[ASSIGNMENT]
The answer should be one number: how many lines in the records below contain the word "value".

[DATA UNDER STUDY]
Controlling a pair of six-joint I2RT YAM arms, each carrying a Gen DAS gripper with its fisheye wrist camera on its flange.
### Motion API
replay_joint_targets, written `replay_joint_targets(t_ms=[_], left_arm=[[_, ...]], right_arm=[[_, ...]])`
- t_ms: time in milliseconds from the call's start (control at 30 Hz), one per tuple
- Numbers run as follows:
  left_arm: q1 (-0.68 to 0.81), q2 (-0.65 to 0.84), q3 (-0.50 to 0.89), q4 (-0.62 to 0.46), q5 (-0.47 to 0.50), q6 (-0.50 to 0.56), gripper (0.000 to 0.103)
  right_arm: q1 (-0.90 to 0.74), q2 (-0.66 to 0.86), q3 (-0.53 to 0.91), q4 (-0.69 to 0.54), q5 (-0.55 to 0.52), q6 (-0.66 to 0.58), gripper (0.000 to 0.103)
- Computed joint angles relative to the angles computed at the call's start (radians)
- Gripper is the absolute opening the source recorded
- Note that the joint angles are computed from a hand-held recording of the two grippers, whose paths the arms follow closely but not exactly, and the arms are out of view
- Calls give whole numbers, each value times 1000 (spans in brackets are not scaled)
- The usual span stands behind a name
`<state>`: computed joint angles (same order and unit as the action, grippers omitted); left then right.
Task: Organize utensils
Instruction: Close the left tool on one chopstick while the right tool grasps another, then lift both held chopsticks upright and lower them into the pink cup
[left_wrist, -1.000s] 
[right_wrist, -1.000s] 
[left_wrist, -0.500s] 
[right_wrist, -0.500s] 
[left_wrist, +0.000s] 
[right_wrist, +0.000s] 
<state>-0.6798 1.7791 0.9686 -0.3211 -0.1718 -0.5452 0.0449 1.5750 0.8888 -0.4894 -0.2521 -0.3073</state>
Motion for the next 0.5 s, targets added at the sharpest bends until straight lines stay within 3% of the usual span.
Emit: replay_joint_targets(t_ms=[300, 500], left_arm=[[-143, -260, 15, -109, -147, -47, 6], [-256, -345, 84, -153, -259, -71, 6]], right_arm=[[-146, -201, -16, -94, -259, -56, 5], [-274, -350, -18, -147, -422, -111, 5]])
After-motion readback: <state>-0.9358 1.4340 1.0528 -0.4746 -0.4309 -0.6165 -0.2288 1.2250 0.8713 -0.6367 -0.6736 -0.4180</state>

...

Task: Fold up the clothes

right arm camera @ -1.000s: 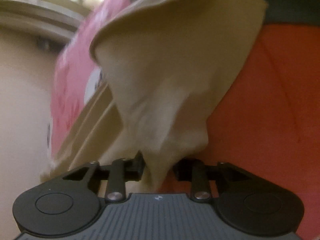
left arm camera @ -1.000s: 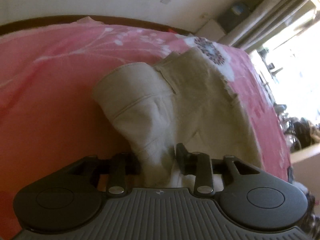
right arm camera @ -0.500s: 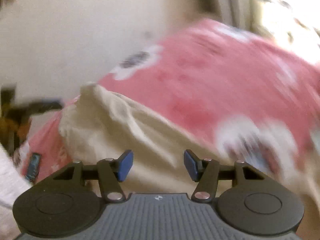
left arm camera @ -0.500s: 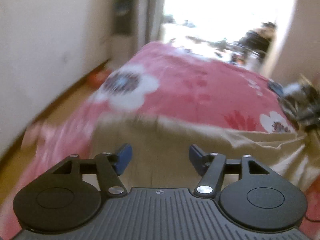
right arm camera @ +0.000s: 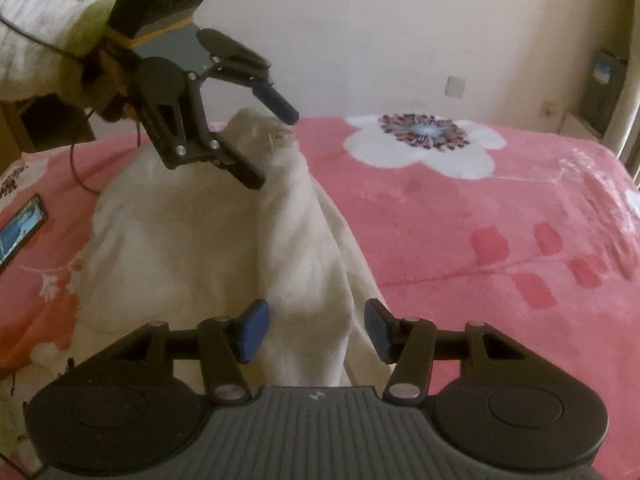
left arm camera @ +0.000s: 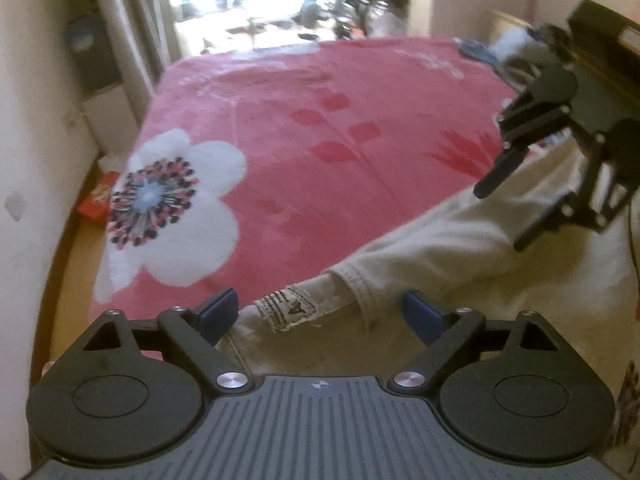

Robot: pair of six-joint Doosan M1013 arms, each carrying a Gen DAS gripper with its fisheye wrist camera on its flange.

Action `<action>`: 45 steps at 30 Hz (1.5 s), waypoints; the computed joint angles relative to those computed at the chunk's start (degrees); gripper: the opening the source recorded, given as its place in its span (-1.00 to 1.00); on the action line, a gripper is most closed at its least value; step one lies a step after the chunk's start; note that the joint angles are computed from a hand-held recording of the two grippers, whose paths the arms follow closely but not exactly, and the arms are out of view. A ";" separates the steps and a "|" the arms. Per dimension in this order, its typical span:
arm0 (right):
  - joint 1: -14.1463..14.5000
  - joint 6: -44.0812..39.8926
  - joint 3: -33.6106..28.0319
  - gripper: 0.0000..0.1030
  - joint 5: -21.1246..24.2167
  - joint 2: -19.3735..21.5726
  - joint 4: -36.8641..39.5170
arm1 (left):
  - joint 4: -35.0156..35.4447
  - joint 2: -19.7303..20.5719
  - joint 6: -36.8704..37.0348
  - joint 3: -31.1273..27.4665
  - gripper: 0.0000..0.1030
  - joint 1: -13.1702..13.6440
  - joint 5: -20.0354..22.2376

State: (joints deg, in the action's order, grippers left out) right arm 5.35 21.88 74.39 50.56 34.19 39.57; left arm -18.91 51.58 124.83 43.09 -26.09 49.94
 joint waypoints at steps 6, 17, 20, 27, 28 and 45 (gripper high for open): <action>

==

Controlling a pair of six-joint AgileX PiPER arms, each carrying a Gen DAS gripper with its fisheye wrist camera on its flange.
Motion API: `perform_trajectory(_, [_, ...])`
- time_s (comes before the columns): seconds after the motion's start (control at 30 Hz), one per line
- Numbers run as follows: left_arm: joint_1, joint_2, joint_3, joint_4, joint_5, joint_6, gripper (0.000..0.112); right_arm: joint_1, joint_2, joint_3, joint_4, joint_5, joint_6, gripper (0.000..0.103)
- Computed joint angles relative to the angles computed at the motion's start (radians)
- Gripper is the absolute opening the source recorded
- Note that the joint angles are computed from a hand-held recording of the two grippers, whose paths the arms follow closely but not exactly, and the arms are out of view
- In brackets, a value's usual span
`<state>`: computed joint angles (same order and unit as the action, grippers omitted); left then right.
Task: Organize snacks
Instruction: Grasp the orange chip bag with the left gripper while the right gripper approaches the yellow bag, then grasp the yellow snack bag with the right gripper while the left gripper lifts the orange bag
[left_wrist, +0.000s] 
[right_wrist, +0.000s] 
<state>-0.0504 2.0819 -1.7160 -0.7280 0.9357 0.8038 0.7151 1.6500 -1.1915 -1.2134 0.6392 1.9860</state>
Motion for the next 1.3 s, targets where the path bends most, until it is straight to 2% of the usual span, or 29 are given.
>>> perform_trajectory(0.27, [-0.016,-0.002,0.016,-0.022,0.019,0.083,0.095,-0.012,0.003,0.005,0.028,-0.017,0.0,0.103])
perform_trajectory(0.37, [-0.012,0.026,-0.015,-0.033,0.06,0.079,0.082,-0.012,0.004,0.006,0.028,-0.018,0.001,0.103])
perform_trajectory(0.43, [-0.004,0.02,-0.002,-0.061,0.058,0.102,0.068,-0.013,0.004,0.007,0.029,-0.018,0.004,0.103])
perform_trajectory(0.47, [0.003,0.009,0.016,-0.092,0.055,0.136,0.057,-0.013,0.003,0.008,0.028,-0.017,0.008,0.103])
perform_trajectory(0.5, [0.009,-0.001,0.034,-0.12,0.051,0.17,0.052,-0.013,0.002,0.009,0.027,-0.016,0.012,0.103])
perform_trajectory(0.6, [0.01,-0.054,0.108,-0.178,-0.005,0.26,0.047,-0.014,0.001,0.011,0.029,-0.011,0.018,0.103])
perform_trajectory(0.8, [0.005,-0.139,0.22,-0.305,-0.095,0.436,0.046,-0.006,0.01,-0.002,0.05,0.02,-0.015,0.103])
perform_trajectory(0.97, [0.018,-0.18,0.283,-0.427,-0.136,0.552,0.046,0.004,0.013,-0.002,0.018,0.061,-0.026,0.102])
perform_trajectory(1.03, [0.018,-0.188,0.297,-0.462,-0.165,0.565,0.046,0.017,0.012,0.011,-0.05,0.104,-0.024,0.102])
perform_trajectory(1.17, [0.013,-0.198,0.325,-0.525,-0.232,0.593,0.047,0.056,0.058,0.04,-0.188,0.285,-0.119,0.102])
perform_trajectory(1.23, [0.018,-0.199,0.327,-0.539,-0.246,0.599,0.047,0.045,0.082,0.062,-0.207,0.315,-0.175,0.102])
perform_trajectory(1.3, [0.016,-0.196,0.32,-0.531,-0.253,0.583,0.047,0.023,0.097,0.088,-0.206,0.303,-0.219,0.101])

[RESPONSE BELOW]
3